- Born: July 1, 1903 Caldwell, Kansas
- Died: January 18, 1984 (aged 80) Santa Monica, California
- Education: Oklahoma College for Women Stanford University University of California, Berkeley
- Known for: Isolation of pure vitamin E
- Spouse: Oliver Emerson ​(m. 1932⁠–⁠1940)​
- Awards: Garvan–Olin Medal (1952)
- Scientific career
- Fields: Biochemistry, nutrition
- Institutions: University of Göttingen, Germany; University of California, Berkeley; Merck & Co.; Sloan Kettering Institute; University of California, Los Angeles

= Gladys Anderson Emerson =

American historian, biochemist and nutritionist (1903–1984)

Gladys Ludwina Anderson Emerson (July 1, 1903 – January 18, 1984) was an American historian, biochemist and nutritionist who researched the impact of vitamins on the body. She was the first person to isolate Vitamin E in a pure form, and won the Garvan–Olin Medal in 1952.

==Early life and education==
Gladys Anderson was born on July 1, 1903, in Caldwell, Kansas; she was the only child of Otis and Louise (Williams) Anderson. She attended grade school in Fort Worth, Texas, and high school in El Reno, Oklahoma.

She received her Bachelor of Science (B.S.) degree in chemistry and physics and her Artium Baccalaureatus (A.B.) degree in English from the Oklahoma College for Women. In 1926, she earned her Master of Arts (M.A.) degree in history and economics from Stanford.

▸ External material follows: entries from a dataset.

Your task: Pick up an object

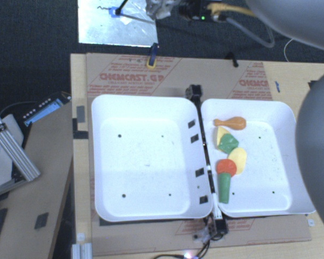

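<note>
Here, two shallow white bins sit side by side on a brown board. The left bin [146, 155] shows bare floor. The right bin [270, 161] holds a cluster of toy food items near its left wall, just beside the divider between the bins. At the top of the cluster lies a brown drumstick [230, 123]. Below it rest a green leafy piece [228, 143] and a yellow piece [238, 156], touching each other. Lower still lies a red-topped piece [225, 167] with a green stem [224, 188] pointing toward the near rim. Grey arm [291, 7] segments cross the upper right corner. The state of the jaws cannot be determined.
</note>
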`<state>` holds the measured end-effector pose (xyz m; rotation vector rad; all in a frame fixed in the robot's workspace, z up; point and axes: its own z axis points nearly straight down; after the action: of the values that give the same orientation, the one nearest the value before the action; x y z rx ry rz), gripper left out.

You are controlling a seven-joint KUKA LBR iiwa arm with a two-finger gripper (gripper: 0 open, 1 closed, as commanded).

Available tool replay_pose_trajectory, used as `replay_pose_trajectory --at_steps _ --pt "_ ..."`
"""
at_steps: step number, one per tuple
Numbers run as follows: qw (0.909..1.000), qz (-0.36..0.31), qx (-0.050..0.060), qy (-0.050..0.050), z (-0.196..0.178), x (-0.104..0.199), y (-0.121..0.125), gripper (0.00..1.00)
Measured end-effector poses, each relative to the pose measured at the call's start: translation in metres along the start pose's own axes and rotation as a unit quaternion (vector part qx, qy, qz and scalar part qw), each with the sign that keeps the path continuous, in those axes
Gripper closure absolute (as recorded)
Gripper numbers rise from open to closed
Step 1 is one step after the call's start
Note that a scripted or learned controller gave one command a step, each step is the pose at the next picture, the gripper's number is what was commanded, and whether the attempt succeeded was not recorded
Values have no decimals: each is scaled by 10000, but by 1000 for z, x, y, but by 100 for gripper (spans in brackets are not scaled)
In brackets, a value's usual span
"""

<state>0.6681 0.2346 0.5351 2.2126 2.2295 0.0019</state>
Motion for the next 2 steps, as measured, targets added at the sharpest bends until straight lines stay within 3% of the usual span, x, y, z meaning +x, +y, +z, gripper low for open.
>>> replay_pose_trajectory --at_steps 2 --pt "10000 0 0 0 0 0 0 100"
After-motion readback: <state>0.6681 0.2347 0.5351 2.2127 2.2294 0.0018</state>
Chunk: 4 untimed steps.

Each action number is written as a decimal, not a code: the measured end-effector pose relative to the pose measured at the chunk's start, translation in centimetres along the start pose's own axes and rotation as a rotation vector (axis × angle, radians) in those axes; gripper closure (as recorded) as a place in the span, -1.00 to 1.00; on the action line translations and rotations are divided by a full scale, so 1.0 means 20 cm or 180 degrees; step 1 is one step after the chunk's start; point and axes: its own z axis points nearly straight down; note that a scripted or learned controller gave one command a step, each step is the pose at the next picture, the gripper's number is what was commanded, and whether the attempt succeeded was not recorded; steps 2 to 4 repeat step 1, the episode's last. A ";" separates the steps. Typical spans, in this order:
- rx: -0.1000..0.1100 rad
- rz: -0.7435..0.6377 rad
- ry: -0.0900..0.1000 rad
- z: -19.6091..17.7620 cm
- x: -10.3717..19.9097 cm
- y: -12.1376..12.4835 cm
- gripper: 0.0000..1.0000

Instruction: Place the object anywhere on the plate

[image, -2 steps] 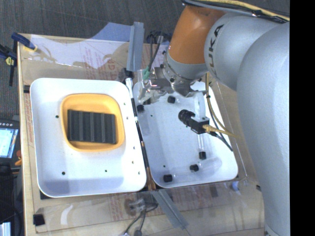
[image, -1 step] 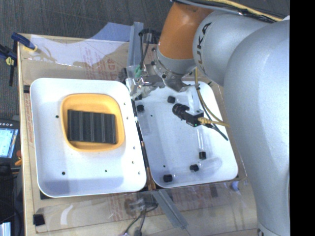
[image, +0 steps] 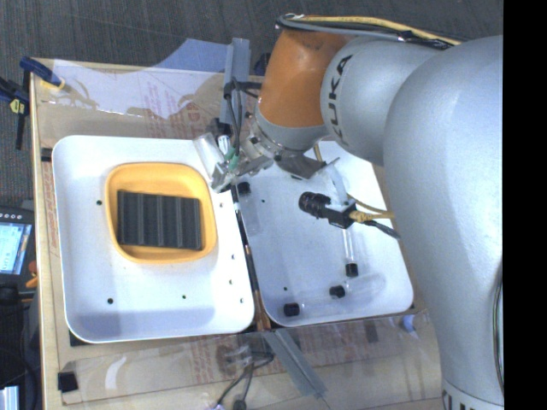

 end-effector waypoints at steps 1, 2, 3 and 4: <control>-0.0001 0.0001 -0.0002 0.00 0.00 0.00 -1.00; -0.0001 0.0001 -0.0002 0.00 0.00 0.00 -1.00; -0.0001 0.0001 -0.0002 0.00 0.00 0.00 -1.00; -0.0001 0.0001 -0.0002 0.00 0.00 0.00 -1.00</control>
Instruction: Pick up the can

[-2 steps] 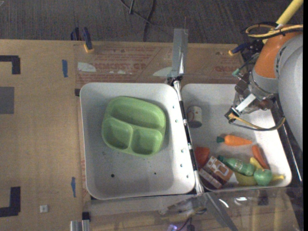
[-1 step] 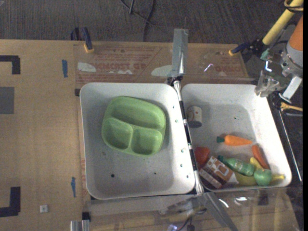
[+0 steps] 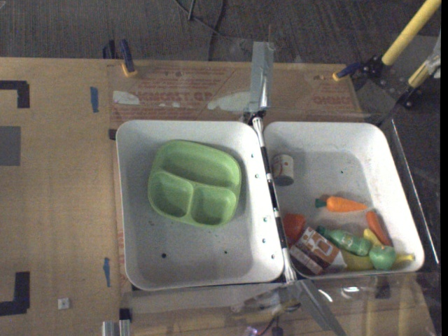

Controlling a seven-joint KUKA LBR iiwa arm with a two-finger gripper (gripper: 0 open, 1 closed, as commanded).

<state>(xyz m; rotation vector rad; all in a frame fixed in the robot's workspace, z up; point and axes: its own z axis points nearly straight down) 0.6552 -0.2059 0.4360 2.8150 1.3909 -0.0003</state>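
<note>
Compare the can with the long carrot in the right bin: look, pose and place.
The can is pale grey and stubby; the carrot is orange, long and tapered, with a green end. The can sits alone against the right bin's left wall; the carrot lies further right and nearer the camera, just above the pile of toy food. The can seems to lie on its side; the carrot lies flat, pointing right. Both rest in the same bin.

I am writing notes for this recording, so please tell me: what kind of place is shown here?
Probably a robot lab test bench: two white bins on a taped wooden board, toy food such as a carrot, and clamps.
</note>
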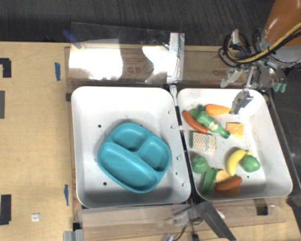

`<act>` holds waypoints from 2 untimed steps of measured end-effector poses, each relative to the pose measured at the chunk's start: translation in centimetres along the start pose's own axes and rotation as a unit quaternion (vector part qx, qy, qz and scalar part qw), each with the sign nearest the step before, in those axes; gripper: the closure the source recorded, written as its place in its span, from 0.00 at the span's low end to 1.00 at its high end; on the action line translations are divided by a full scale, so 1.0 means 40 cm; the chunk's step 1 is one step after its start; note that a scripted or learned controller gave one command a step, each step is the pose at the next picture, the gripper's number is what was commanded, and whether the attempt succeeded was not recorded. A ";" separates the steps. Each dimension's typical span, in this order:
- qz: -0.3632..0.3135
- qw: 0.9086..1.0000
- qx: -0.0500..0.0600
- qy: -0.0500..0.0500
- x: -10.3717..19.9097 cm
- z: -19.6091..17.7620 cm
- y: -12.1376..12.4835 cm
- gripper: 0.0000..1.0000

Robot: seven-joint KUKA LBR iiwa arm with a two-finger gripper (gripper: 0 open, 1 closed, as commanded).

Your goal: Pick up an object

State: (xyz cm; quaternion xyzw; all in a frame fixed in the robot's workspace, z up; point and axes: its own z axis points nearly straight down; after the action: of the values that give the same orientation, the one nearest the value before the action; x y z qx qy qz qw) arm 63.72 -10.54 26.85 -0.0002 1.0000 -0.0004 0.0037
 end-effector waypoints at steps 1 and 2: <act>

After being a department head at a junior high school, teaching geography and history, she accepted a fellowship in biochemistry and nutrition at the University of California, Berkeley. She completed her Ph.D. in animal nutrition and biochemistry at Berkeley in 1932. In 1932, she married her colleague, Dr. Oliver Huddleston Emerson. Immediately following, they both were accepted as postdoctoral fellows at the University of Göttingen, Germany, where she worked with Nobel Prize winners Adolf Otto Reinhold Windaus and Adolf Butenandt.

==Research career==
From 1933 to 1942, Anderson was a research associate at the Institute of Experimental Biology at the University of California at Berkeley, working with Herbert McLean Evans. Herbert Evans and Katharine Bishop had identified and named Vitamin E in 1922, but Gladys Emerson was the first person to isolate it, by obtaining alpha-tocopherol from wheat germ oil. In 1940, she and her husband divorced.

In 1942, she went to work for Merck & Co. as a staff researcher, where she remained for 14 years culminating in her role as head of the department of animal nutrition. She worked with rhesus monkeys, studying Vitamin b complex. At Merck, she identified the impact of withholding B_{6} as contributing to the development of arteriosclerosis, or hardening of the arteries.

From 1950 to 1953, she worked at the Sloan-Kettering Institute, researching the link between diet and cancer.

In 1956, she became a professor of nutrition at the College of Letters and Sciences at the University of California, Los Angeles. In 1961, she moved to the division of nutritional sciences in the University's School of Public Health, where she served as vice-chairman from 1962 to 1970.

In 1969, President Richard M. Nixon appointed Emerson as vice president of the Panel on the Provision of Food as It Affects the Consumer (The White House Conference on Food, Nutrition, and Health). In 1970, she served as an expert witness before the Food and Drug Administration's hearing on vitamins and mineral supplements and additives to food.

==Personal life==
According to a close friend and colleague of hers, she was a practical joker. Shortly after earning garage privileges at Merck, Karl Folkers was working late. Emerson obtained a parking ticket, which she placed on the windshield of his car on her way out. Folkers called her when he got home at 2 am to accuse her of being a prankster.

She died January 18, 1984, in Santa Monica, California. She was buried near her parents in El Reno, Oklahoma, on January 24, 1984.